Scan the listing below for the word "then" and copy every line where it occurs.
START Dataset section
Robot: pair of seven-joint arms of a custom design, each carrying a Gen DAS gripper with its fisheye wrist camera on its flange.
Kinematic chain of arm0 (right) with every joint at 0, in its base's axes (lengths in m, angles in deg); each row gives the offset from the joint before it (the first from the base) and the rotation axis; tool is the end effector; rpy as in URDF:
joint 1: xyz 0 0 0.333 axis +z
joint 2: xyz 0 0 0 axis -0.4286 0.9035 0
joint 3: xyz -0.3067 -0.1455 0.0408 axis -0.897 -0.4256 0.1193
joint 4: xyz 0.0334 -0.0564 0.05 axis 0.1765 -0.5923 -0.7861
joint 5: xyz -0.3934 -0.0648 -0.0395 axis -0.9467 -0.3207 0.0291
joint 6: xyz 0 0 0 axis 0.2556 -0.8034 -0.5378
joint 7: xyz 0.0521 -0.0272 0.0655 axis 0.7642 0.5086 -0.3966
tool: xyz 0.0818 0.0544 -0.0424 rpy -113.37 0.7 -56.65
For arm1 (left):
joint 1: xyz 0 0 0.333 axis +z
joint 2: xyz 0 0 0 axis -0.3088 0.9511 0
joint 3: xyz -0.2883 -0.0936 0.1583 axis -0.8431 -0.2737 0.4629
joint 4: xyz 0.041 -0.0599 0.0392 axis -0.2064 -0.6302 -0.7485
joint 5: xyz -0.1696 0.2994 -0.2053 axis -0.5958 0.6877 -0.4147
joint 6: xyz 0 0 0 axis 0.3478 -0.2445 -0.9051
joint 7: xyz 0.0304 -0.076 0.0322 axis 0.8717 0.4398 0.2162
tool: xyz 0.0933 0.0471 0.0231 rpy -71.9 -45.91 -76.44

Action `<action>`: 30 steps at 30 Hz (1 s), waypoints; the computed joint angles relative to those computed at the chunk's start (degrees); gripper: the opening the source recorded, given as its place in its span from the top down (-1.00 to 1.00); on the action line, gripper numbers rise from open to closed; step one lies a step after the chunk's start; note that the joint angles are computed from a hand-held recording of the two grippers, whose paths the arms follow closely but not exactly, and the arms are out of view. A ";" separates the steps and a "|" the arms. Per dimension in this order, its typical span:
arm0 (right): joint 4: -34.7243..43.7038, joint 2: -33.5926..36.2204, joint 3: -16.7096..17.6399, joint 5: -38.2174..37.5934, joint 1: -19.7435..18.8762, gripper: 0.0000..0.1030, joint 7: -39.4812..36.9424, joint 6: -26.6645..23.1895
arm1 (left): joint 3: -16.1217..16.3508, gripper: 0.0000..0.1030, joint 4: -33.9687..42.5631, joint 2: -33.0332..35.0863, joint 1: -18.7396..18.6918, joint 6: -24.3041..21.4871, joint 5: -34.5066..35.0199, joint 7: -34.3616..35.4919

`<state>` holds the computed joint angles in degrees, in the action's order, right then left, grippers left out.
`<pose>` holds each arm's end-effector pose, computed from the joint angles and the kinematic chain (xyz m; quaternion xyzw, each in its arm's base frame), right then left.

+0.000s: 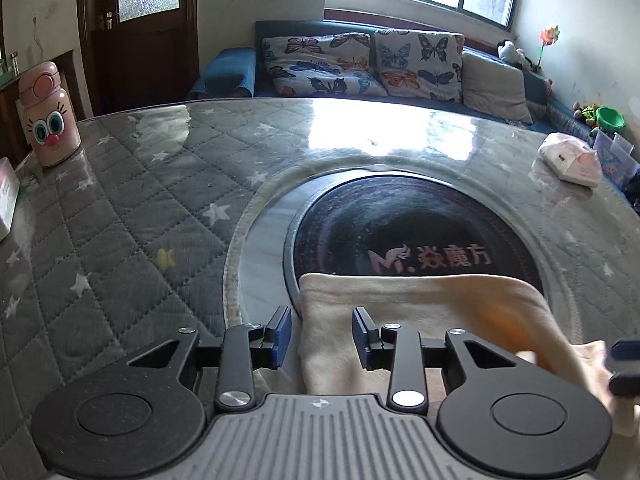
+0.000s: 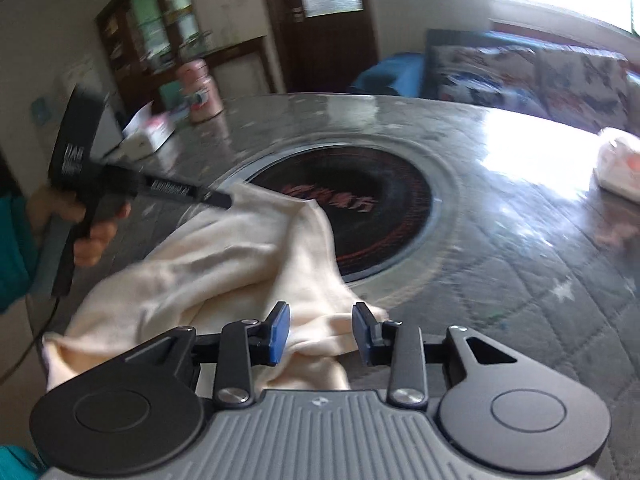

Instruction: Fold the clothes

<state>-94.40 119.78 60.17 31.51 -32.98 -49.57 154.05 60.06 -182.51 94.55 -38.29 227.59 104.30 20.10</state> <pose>0.7490 0.0064 0.3328 -0.8713 0.2996 -0.0206 0.3882 0.6647 -0.2516 0.3021 -0.7738 0.5174 -0.2326 0.2818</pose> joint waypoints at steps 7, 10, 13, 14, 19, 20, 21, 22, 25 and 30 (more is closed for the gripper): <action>7.18 4.98 -1.24 -3.77 0.78 0.33 10.63 -0.37 | 0.20 0.29 1.76 1.78 0.35 0.71 -1.39 2.42; 8.81 6.22 -0.99 -5.69 0.59 0.33 13.22 -1.55 | 0.70 0.33 1.88 1.95 0.19 1.83 -1.03 2.49; 8.15 5.93 -0.36 -6.62 0.21 0.36 12.89 -2.10 | 1.27 0.49 2.02 2.06 -0.20 2.44 -0.19 2.80; 7.55 5.58 -0.19 -6.74 0.17 0.45 12.27 -1.81 | 1.34 0.56 2.05 2.14 -0.18 2.96 -0.01 2.73; 6.20 4.70 0.09 -7.31 0.38 0.72 9.88 -1.06 | 1.91 0.83 2.62 2.35 -0.98 2.68 1.31 2.61; 5.82 4.42 0.15 -7.29 0.46 0.76 9.01 -0.39 | 1.96 0.86 2.67 2.29 -0.99 2.76 1.55 2.48; 5.34 4.05 0.32 -7.01 0.54 0.78 7.47 1.19 | 2.01 0.87 2.70 2.23 -0.99 2.84 1.81 2.33; 4.88 3.69 0.52 -6.69 0.60 0.78 5.90 2.76 | 2.05 0.87 2.74 2.16 -0.99 2.92 2.07 2.17; 5.02 3.59 1.05 -5.64 0.93 0.80 2.07 7.57 | 2.10 0.88 3.48 2.23 -0.93 2.71 2.64 2.08; 9.81 6.50 2.25 -4.93 1.61 0.81 -1.22 15.53 | 1.95 0.88 6.38 3.68 -0.41 2.74 2.31 3.24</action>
<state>-84.59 126.28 62.41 26.58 -31.36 -50.80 169.57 62.01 -176.12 98.23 -38.71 230.33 106.62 23.34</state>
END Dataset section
Written response -
`<state>` holds the computed joint angles in degrees, in the action's order, right then left, grippers left out.
`<pose>` holds each arm's end-effector pose, computed from the joint angles and the kinematic chain (xyz m; quaternion xyzw, each in its arm's base frame), right then left.

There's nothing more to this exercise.